Data extracted from a collection
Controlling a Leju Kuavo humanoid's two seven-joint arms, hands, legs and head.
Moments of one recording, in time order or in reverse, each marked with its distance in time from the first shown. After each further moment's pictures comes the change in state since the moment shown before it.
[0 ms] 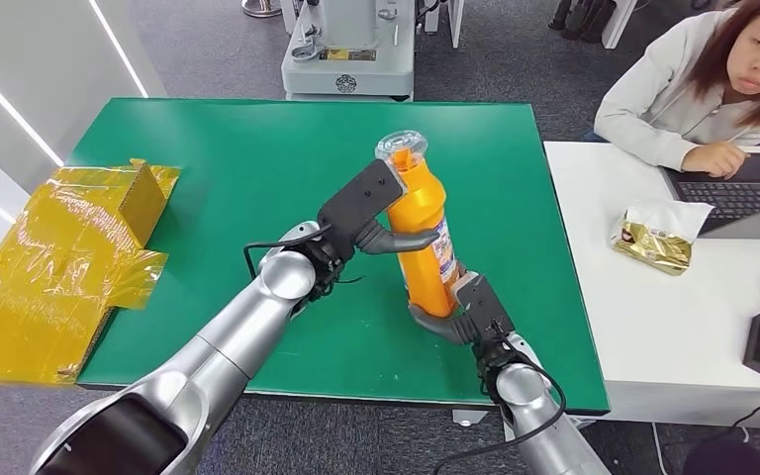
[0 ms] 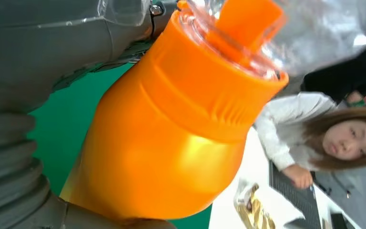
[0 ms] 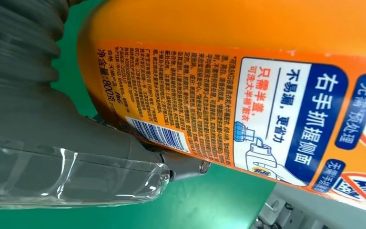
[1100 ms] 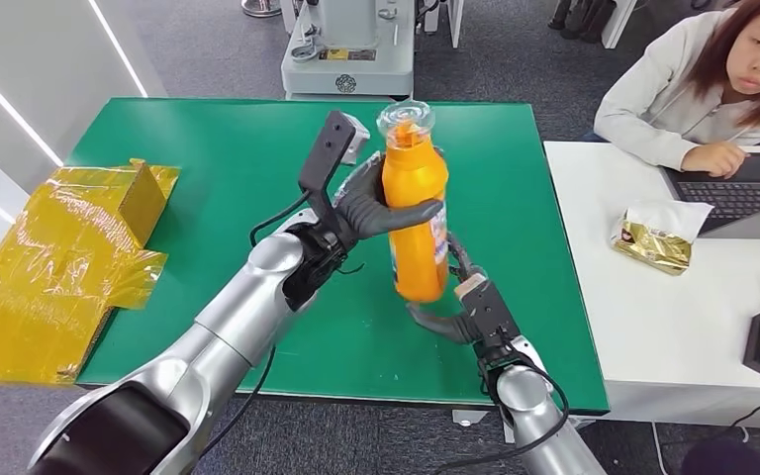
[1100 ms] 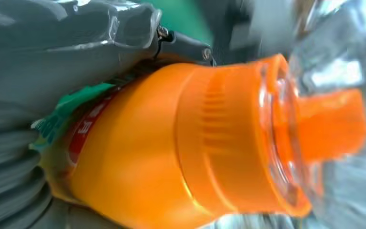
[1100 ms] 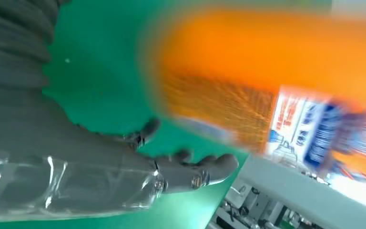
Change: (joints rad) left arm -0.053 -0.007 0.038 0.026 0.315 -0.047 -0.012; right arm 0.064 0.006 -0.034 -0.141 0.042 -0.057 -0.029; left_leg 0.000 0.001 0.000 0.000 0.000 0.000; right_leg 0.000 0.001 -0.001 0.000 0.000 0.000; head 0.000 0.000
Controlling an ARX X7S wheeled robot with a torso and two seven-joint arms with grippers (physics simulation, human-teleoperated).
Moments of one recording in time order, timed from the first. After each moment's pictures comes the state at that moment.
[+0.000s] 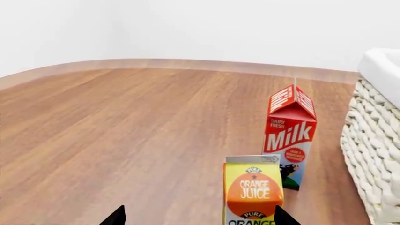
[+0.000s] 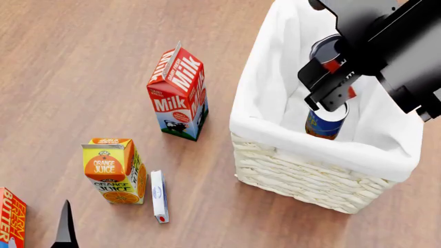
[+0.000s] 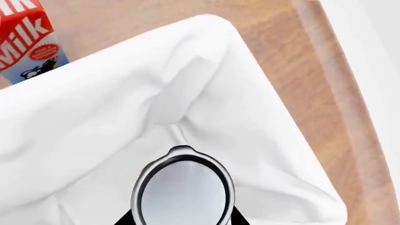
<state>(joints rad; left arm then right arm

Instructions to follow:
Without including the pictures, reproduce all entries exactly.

Response below:
Controlling a Leju Kuavo humanoid's two seven-joint arms, hands, legs and head.
Moments of one recording, in time order or in reverse, each marked with its distance in time from the first shown. After each further moment's pictures comes the change in state since the moment shown before it.
[0 ms] 
[0 ms] 
[0 ms] 
[1100 ms] 
[1100 ms] 
[1100 ms] 
Change: (joints rad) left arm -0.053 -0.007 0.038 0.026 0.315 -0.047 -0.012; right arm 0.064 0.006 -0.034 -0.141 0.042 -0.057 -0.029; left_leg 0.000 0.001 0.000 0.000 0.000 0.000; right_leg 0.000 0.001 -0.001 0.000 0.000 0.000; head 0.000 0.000
Controlling an ARX X7S wheeled robot with a torso and two seven-joint arms with grippers (physics simulation, human-teleoperated).
Moments of one recording in time order, timed from the first. After each moment's pictures comes the state at that moment.
[+0.000s] 
[+0.000s] 
[+0.000s] 
<state>(joints rad; left arm then right arm

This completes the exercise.